You can get to the wiki page by clicking on the link on the left bar or going to http://wiki.spamfreeemail.com

Remember the more informed everyone is about spam and security the less of a problem it will become.

September 9th, 2004

Regular Expression problems

While working with a client, trying to figure out why thier spam filter was catching more messages then it should, we realized that we had accidentally added some regular expressions.

How do you accidentally add a regular expression you ask?

In this case the system admin had gotten tired of seeing the word ‘on|ine’ spelled with a pipe. By copying and pasting that word out of an email message they inadvertantly added a regular expression into thier spam fitlers.

This particular regular expression was pretty bad. It reads as “on OR ine” so any instance of ‘on’ or ‘ine’ was getting caught as a spam word. About 60% of all of thier email was getting caught by this filter.

Regular exprssions can be wonderful things for filtering spam, when you truely mean to use them. For example say you want to filter the word ‘penny’ and the plural ‘pennies’. (my example to my client was another word that started with a P and has the same plural issue.) A simple regualr expression for this woudl be /penn[y|ies]/. This reads “anything that starts with ‘penn’ and ends with ‘y’ or ‘ies’”

So be careful with those regular expressions. Know what they really mean and make sure they mean what you want them to.

September 8th, 2004

Phonetic Spam Checker

I was working on some back end code that I have been rewriting lately and I was working on a spell checker that I originally wrote about two years ago.

As I’m updating the code for the new capabilities on my server I started thinking about using phonetic spell checking to identify words as spam words even if the characters are not correct.

The best example I have come to think up so far is the work viagra and the spam word v|@gr@. Notice the usage of the pipe (|) and the at sign (@) to replace the letter i and the letter a respectively.

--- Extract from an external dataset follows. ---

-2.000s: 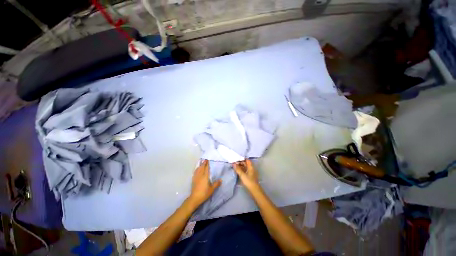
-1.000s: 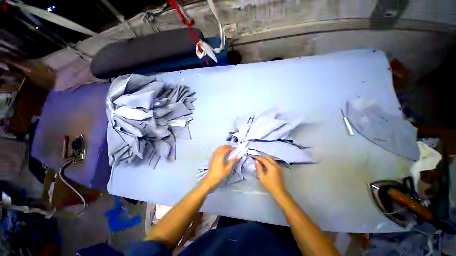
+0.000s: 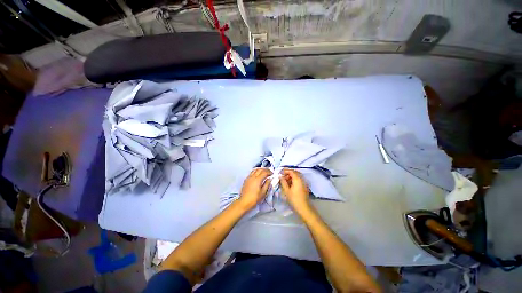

The spell checker algorithm that I use only looks at vowels if they are the first letter of the word, therefore the special character in place of the vowels would not even be evaluated if they are not the very first character.

The phonetic encoding for the two variations of the word are as follows:

viagra = FGR
v|@gr@ = FGR

After getting the phonetic encoding it would be a matter of evaluating the word against a list of known spam words. The database of 47,000 words that I have in my spell checker database have no other words that use the phonetic key of FGR. That means that both versions of the word would be considered a spam word and there is little chance that this word would give a false positive.

The only concern that I have on this idea is that many words do generate the same phonetic keys. This would create two issues in my mind, one good and one bad. First the good, there would be fewer potential phonetic keys then there ever could be word combinations. Fewer phonetic keys means faster look ups.

The second problem is that with fewer phonetic keys you are more likely to get false positives or the averages of the words would tend toward neutral more then bad.

Using the Paul Graham Plan for Spam, (Get a copy of Hackers and Painters) this would inherently look for the 15 to 20 ‘most interesting’ words in the email message to generate the spam rating. If a spam word has the same phonetic key as a word that is generally benign, then the spam rating would tend more toward neutral.

The true benefit is to catch the intentional misspellings and usage of special characters in spam messages, and that might be enough to consider further investigation into this method.

|